And until we get some straight white western males who "get it", and are also speaking out about this, we're not going to get too terribly far. The straight white western males who don't want to see this happen, are trying to keep us all divided. So that people of color, and women, and gay and lesbian people, and a whole host of others are fighting with one another over whose pain is greatest--who's had the rawest deal. And as long as they keep us divided, we're not going to be terribly effective in making these changes. Because if we were all united, we'd be the majority.

So I think it's a very exciting time. I can't *think* of any better time to be alive. And I also think that we ought to take *great* hope from that. The one criticism that I would have of the equal rights movement right now--and I think it's typical of the culture--is our lack of patience. We are in a *very* long journey here. And how dare we lose hope? We just don't have that luxury.

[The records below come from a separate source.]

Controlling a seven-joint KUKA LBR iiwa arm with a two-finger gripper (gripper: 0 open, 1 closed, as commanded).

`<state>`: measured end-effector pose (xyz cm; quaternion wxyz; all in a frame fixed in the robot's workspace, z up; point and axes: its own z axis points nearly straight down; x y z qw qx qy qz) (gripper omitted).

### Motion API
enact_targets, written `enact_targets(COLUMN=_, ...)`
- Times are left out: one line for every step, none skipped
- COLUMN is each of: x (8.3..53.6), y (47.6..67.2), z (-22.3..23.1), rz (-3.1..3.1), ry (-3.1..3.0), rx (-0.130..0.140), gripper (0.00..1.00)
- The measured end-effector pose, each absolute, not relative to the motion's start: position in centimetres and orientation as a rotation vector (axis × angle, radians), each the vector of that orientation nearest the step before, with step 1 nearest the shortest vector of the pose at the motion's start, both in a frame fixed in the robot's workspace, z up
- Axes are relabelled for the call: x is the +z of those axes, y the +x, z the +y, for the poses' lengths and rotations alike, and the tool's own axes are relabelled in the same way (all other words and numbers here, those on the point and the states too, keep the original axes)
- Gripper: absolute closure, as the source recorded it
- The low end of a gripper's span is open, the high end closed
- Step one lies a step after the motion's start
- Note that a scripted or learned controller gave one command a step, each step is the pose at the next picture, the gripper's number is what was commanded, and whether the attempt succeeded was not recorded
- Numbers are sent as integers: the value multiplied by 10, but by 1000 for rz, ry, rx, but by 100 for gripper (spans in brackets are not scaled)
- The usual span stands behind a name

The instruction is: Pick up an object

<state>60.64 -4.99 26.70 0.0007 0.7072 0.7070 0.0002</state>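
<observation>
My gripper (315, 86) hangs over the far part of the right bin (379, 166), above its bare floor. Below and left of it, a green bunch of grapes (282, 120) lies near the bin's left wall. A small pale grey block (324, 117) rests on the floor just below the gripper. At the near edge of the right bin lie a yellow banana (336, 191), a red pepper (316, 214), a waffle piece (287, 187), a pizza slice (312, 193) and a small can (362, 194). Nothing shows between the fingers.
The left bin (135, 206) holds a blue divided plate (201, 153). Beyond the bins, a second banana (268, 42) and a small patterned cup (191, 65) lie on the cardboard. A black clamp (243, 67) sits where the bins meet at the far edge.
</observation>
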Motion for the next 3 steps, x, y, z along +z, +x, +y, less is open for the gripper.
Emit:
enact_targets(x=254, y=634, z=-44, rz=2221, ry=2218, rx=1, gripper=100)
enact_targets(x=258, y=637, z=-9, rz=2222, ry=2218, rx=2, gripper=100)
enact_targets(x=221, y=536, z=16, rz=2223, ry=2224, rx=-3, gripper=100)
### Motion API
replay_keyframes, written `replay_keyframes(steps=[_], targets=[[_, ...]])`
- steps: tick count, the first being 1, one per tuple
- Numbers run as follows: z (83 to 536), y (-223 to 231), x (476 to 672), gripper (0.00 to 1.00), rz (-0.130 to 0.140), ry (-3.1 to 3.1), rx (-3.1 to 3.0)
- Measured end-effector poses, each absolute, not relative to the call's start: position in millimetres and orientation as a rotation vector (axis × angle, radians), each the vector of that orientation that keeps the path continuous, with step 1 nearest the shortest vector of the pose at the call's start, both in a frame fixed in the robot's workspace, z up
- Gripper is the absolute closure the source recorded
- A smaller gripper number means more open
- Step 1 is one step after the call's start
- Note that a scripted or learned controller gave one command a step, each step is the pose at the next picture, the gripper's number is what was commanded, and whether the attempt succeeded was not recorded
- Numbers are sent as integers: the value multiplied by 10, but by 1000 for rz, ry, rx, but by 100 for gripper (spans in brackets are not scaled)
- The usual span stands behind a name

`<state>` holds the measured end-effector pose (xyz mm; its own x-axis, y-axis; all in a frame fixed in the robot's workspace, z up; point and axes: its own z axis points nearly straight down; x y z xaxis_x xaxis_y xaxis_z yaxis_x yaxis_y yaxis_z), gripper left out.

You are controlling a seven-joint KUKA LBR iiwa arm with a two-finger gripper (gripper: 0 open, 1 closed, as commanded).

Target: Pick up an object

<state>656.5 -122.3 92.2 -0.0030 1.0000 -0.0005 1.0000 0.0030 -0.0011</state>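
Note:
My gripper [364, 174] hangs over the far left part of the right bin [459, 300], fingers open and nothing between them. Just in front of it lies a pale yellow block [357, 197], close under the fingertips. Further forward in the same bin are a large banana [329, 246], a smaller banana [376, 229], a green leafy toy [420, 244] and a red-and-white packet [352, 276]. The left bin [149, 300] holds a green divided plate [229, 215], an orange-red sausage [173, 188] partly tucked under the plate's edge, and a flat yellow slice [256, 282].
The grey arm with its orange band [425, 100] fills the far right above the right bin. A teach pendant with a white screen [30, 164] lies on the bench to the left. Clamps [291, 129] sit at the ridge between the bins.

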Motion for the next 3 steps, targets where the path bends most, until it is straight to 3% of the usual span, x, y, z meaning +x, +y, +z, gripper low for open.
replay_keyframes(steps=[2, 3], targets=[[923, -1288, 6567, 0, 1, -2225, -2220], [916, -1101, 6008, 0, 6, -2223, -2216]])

One of my favorite places in the whole world is the National Civil Rights Museum in Memphis, Tennessee. If you've not been there, go! But it's at the old Lorrain Hotel where Martin Luther King was shot, in the warehouse district of Memphis, which was the only motel he could stay at during that time. And at the entrance to that hotel is this enormous black monolith, which, when you get close to it, you realize is carved in bas relief. There is a never-ending, upwardly spiraling, line of African Americans. And every one of them is standing on someone else's shoulders. And I think that's how we have to view this struggle. We are on a journey, we're standing on the shoulders of some very courageous people who've gone before us, and if we do nothing else, we provide the shoulders on which our successors will stand. And that spiral is moving inexorably upward, toward the kind of vision that not only we have for the common good, but that I think God has.